Recently, we need to classify websites to detect the habits of local users accessing the Internet. In this way, we need to classify domain names. First, we thought of www.hao123.com.
Through this analysis, you can understand C # some simple methods to obtain the source code of the web page and call regular expressions.
And some skills in use.
1. Obtain the webpage source code
For convenience, we can directly write functions here, as shown below:
Static string getsource (string pageurl) {webrequest request = webrequest. create (pageurl); // webrequest. the create method returns the webrequest subclass httpwebrequest webresponse response = request. getresponse (); // webrequest. the getresponse method returns the response stream resstream = response to the Internet request. getresponsestream (); // webresponse. the getresponsestream method returns data streams from Internet resources. Encoding ENC = encoding. getencoding ("gb2312"); // if it is garbled, change it to UTF-8/gb2312 streamreader sr = new streamreader (resstream, ENC); // namespace: system. io. The streamreader class implements a textreader (textreader class, indicating that the reader can read the continuous character series) so that it can read characters from the byte stream with a specific encoding. String source = sr. readtoend (); // output (HTML code). contenthtml is a Textbox Control resstream in multiline mode. close (); Sr. close (); Return source; // return the source code string}
Using the above Code can solve most of the problems, sometimes you will find that the obtained source code is different from what the browser sees. At this time, you need to use UA for processing.
2. Create a website class
This is simple
class Page { public string Url; public string Class; }
3. Obtain the source code of the home page of hao123.com.
Use the function in step 1 to analyze www.hao123.com and obtain the source code.
By analyzing the webpage, we can see that the main URLs of hao123 are distributed in the list Section on the right, as shown in
You can use this list to analyze the desired category URL.
Click the green text to go to the detailed list. We analyzed the source code of the green text and found that:
<Span
Class = "box-sort_title"> <
Href = "http://v.hao123.com/movie/"> shadow </a> </span>
In addition, this is the entry to the category list, so we can use this string as our template for analysis:
4. Regular Expression Analysis:
What we need is the link behind a href = "and the title behind the link. Here, we change them (.*?), That is
<Span
Class = "box-sort_title"> <
Href = "(.*?) "> (.*?) </A> </span>
. * Represents any string? The brackets on both sides of non-Greedy processing indicate that we need to use them below.
After regular expression analysis, we can obtain the URL and corresponding category:
// ******************* Obtain the category list section *************** * ***** list <page> classpages = new list <page> (); string strreg = "box-sort_title \"> <a href = \"(. *?) \ "> (.*?) </A> "; foreach (Match m in RegEx. matches (source, strreg, regexoptions. ignorecase) {console. writeline (string. format ("{0} {1}", M. groups [2]. value, M. groups [1]. value); page p = new page (); p. url = m. groups [1]. value. replace ("", ""); p. class = m. groups [2]. value. replace ("", ""); classpages. add (p );} // ******************* obtain the category list section *************** *****
Foreach indicates processing each matching item
After such processing, our URLs and categories are saved in the classpages list.

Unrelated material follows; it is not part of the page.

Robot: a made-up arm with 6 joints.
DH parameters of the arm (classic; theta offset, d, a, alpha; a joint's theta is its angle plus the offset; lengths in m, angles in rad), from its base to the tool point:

5. Analyze webpages of each category
The same as above, we found the list of URLs in the category, and did not go into details directly with the code:
// *************** Analyze the webpage directly, do not save ************* foreach (page p in classpages) {string temp = getsource (P. URL); strreg = "
Finally, the category of the website is saved in the TXT file under drive C.
Note that because I use the append mode, I will continue to add it to the file during the second running of the program, if you are interested, you can ask the program to automatically delete the original file.
Last code: http://download.csdn.net/detail/icyfox_bupt/4389810
There are a lot of crawlers. It is one thing to find that crawling is actually a method, and some skills are also very important, for example, it is much easier to add some preprocessing during analysis in regular expressions, which requires you to explore it slowly.